Go over the listing below line by line, and return each one holding the string "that".

───── DATA BLOCK ─────

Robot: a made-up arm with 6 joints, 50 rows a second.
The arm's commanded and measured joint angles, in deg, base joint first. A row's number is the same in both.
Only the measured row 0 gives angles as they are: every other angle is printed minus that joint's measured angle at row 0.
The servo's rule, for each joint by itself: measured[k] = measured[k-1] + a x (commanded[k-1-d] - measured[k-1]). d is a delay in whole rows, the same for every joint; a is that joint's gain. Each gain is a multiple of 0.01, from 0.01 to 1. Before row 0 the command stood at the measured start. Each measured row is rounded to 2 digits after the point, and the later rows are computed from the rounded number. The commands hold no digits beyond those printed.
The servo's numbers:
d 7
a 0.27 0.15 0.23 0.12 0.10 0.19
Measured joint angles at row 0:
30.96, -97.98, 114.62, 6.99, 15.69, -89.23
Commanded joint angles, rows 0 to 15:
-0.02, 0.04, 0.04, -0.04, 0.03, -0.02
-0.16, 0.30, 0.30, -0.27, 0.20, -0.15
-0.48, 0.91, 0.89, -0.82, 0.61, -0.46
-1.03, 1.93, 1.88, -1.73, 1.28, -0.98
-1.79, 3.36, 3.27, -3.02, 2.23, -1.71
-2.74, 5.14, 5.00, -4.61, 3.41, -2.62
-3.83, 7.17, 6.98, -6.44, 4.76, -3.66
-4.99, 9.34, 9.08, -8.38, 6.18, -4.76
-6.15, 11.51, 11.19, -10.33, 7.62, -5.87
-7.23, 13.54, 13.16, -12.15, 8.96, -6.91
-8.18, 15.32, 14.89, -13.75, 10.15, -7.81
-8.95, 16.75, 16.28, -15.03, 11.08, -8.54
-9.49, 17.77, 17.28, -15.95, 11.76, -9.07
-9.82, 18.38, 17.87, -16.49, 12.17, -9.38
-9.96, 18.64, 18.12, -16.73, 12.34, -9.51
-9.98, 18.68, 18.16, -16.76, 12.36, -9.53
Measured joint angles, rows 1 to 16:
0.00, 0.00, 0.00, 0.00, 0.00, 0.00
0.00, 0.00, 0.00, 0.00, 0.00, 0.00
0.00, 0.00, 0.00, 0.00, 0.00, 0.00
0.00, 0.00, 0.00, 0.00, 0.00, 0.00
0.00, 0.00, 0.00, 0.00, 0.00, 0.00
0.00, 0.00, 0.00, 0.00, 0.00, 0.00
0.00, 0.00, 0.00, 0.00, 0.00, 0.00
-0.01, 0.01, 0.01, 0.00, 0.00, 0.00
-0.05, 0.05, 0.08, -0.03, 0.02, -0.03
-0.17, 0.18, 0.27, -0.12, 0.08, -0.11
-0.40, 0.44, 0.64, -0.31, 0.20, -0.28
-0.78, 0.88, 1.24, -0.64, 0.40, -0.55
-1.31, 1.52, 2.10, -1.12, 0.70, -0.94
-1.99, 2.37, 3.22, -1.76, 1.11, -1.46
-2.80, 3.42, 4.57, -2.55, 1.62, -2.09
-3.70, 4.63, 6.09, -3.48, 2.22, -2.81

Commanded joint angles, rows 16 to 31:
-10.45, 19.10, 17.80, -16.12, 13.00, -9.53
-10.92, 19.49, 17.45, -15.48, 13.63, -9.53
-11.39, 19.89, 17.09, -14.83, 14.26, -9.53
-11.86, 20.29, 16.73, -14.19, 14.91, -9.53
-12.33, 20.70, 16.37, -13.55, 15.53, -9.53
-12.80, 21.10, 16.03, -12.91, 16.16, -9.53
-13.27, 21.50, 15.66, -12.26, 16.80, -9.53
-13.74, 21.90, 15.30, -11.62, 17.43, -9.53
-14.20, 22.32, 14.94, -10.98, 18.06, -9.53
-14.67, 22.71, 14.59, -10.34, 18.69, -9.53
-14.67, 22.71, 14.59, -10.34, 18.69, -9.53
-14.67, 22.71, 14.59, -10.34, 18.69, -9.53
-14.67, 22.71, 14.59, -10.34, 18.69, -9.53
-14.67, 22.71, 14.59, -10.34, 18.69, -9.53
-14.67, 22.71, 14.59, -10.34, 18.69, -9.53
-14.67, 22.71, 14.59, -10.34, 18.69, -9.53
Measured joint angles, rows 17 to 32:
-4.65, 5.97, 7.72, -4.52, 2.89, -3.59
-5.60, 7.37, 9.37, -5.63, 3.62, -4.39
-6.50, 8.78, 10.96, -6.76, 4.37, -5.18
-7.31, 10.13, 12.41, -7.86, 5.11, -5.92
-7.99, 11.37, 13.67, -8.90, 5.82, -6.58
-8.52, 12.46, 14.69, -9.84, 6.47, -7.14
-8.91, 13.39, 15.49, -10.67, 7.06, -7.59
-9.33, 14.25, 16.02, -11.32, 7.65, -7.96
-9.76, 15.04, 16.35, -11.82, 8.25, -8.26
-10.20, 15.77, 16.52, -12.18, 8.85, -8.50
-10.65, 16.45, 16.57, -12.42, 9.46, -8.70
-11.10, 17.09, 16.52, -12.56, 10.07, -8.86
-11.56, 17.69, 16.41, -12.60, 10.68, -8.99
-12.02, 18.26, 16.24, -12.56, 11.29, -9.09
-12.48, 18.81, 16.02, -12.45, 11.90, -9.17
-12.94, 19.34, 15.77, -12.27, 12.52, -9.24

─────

OUTPUT:
Only the measured row 0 gives angles as they are: every other angle is printed minus that joint's measured angle at row 0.
The servo's rule, for each joint by itself: measured[k] = measured[k-1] + a x (commanded[k-1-d] - measured[k-1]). d is a delay in whole rows, the same for every joint; a is that joint's gain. Each gain is a multiple of 0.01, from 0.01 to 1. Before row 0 the command stood at the measured start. Each measured row is rounded to 2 digits after the point, and the later rows are computed from the rounded number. The commands hold no digits beyond those printed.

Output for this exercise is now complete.